## What is expected
Pick each line containing "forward" out of the records.
★ ★ ★ ★
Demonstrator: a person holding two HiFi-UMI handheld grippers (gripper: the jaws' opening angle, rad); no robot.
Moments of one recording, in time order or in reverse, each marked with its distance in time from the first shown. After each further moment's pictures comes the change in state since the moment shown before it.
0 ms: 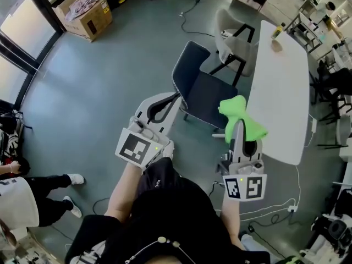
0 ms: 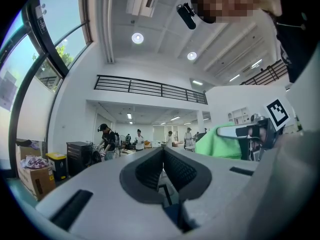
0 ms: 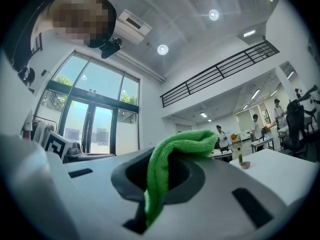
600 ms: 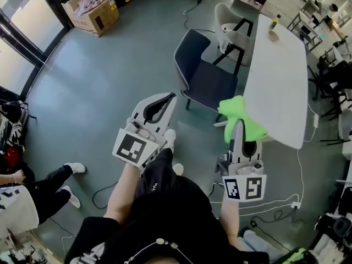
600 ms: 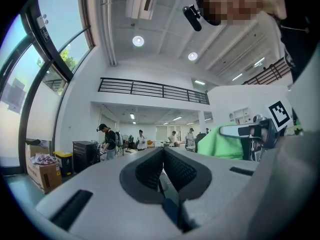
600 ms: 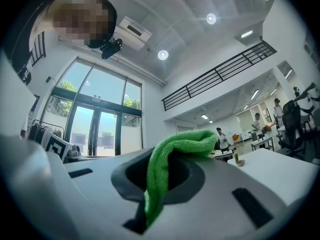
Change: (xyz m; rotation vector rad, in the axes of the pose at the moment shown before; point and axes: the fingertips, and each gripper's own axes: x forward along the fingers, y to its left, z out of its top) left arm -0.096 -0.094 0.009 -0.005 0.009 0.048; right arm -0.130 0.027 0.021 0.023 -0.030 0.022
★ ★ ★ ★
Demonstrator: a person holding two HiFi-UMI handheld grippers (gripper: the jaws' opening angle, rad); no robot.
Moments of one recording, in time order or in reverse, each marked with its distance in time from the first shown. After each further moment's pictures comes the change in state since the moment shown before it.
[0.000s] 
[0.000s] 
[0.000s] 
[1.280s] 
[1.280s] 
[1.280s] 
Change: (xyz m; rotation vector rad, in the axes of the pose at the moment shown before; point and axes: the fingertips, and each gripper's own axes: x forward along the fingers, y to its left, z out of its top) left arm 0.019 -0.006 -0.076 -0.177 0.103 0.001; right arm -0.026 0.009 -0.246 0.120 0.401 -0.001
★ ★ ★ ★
## Finished exercise
Change: (xyz m; rotation vector rad, in the axes of the pose at the moment shown before; point and axes: the fingertips, and each gripper's own axes: x forward along the fingers, y to its left, z out of its top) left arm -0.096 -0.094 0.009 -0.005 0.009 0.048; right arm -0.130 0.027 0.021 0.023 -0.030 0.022
Change: (xyz m; rotation vector rad, in the axes of the pose at the moment shown before; point and axes: the fingertips, and each gripper's own axes: x forward along the fingers, y to its left, z out of its top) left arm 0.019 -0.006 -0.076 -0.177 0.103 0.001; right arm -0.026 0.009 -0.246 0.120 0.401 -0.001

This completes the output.